- **Problem statement**
Which lines run from the one containing "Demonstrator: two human" to the end of the entries below? Reproduce them exactly, both ends included.

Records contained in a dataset
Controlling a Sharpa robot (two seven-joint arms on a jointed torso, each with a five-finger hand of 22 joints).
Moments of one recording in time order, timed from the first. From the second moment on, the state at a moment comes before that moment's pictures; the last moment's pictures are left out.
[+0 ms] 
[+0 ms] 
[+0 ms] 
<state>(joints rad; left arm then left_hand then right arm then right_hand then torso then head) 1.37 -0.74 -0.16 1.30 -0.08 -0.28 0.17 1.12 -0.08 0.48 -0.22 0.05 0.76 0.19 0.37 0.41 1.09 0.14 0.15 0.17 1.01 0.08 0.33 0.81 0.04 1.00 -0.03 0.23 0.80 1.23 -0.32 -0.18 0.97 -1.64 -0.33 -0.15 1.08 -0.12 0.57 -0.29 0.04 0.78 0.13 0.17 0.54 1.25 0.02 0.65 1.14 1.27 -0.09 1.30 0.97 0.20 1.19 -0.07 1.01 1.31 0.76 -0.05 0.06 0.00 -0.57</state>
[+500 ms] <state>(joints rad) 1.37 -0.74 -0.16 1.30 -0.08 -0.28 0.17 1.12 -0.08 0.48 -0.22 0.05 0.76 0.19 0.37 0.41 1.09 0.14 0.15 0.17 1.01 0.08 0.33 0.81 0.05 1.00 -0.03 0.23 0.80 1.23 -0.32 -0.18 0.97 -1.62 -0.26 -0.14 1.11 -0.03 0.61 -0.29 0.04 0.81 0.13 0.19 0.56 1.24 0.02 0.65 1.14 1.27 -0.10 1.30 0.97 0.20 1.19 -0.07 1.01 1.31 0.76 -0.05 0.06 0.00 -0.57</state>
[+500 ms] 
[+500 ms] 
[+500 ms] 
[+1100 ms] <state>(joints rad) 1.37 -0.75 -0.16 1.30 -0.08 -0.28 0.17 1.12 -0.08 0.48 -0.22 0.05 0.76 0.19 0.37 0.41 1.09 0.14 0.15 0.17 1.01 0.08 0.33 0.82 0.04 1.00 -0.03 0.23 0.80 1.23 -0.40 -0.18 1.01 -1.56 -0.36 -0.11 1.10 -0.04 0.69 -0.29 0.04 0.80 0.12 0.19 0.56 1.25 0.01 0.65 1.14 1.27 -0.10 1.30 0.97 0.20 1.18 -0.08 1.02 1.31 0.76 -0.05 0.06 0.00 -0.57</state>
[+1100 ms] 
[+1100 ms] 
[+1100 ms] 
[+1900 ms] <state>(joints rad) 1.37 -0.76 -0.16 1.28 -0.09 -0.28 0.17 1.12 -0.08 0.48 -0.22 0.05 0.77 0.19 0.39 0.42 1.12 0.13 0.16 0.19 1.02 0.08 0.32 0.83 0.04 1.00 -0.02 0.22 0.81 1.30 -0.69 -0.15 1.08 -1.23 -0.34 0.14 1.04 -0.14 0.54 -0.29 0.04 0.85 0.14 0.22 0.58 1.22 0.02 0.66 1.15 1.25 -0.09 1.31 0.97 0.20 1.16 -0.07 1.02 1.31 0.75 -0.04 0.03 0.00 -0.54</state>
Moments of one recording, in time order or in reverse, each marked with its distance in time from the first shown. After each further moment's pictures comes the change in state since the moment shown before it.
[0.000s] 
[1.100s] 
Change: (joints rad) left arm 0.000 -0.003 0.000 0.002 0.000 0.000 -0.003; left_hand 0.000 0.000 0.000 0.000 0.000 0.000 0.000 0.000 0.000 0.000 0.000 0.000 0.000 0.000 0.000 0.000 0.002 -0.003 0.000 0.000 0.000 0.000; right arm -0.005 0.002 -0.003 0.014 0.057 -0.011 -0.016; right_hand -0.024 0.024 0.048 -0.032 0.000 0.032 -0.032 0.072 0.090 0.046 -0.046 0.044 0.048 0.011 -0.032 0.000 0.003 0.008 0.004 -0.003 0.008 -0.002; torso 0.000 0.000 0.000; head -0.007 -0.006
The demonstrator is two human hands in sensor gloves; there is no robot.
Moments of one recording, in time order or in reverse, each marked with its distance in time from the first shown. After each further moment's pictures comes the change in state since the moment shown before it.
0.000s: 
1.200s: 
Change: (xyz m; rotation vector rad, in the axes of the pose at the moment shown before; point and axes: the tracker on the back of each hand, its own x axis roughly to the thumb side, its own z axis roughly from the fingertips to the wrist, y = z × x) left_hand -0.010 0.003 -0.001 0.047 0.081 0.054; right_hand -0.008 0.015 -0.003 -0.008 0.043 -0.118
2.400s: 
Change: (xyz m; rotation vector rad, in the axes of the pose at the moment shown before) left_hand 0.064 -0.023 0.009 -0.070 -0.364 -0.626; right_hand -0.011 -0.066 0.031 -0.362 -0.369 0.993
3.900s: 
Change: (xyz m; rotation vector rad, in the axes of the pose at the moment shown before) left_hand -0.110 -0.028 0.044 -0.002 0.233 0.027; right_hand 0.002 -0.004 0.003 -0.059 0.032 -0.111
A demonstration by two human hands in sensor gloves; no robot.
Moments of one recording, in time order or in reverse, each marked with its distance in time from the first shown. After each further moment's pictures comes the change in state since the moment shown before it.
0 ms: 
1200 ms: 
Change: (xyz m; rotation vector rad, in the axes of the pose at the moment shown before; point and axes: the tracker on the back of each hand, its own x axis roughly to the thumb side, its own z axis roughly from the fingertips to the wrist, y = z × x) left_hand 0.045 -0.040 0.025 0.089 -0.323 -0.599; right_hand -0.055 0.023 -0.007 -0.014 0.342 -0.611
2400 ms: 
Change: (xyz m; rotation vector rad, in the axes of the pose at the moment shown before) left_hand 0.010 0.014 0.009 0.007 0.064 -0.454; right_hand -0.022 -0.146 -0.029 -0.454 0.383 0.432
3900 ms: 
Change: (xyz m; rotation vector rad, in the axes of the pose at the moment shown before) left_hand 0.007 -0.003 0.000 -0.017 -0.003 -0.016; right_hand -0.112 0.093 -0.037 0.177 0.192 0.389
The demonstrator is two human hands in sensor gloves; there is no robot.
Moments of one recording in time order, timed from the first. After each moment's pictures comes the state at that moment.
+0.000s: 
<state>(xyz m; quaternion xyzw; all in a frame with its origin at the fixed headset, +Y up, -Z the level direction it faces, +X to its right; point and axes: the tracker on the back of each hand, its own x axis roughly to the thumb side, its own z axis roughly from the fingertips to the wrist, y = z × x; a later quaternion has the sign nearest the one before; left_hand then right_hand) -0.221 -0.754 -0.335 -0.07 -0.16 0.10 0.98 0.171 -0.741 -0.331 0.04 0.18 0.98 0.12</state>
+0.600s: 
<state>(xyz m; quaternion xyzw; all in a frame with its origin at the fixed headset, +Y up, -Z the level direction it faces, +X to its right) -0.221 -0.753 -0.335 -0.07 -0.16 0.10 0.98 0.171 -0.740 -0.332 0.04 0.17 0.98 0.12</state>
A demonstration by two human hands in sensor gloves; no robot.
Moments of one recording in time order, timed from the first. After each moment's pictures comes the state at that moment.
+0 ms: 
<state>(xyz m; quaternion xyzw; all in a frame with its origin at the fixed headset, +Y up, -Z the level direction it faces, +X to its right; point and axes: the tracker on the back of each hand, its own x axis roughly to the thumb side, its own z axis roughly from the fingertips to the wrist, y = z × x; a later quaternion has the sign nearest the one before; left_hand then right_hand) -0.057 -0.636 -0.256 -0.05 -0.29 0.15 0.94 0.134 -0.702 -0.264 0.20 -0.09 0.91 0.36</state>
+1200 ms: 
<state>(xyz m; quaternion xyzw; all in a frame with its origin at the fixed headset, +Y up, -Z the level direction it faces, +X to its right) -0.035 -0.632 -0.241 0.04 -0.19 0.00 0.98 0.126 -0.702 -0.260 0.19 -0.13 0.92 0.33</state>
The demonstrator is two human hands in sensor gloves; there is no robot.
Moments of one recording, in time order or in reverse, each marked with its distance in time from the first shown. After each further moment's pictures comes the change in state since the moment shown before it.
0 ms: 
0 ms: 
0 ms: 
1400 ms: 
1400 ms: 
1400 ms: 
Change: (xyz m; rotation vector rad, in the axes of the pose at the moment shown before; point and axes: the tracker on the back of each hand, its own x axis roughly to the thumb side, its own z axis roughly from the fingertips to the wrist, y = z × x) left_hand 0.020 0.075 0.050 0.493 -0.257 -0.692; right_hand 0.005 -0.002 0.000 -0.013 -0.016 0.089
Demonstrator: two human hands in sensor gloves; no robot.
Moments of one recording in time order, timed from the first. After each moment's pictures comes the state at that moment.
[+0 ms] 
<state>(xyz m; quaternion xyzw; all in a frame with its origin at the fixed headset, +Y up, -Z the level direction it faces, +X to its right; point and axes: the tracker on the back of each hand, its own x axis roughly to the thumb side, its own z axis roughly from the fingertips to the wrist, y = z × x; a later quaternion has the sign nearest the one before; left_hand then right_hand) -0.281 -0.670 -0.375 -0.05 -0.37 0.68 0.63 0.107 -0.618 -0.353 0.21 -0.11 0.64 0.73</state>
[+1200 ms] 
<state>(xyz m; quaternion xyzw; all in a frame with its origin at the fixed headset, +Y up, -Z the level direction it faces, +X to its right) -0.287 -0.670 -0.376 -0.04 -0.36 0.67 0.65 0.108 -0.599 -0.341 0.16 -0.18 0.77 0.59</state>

- **Output of the exercise**
Demonstrator: two human hands in sensor gloves; no robot.
Moments of one recording in time order, timed from the first. After each moment's pictures comes the state at that moment.
[+0 ms] 
<state>(xyz m; quaternion xyzw; all in a frame with its origin at the fixed headset, +Y up, -Z the level direction it faces, +X to its right; point and axes: the tracker on the back of each hand, its own x axis roughly to the thumb side, its own z axis roughly from the fingertips to the wrist, y = z × x; a later quaternion has the sign nearest the one before; left_hand then right_hand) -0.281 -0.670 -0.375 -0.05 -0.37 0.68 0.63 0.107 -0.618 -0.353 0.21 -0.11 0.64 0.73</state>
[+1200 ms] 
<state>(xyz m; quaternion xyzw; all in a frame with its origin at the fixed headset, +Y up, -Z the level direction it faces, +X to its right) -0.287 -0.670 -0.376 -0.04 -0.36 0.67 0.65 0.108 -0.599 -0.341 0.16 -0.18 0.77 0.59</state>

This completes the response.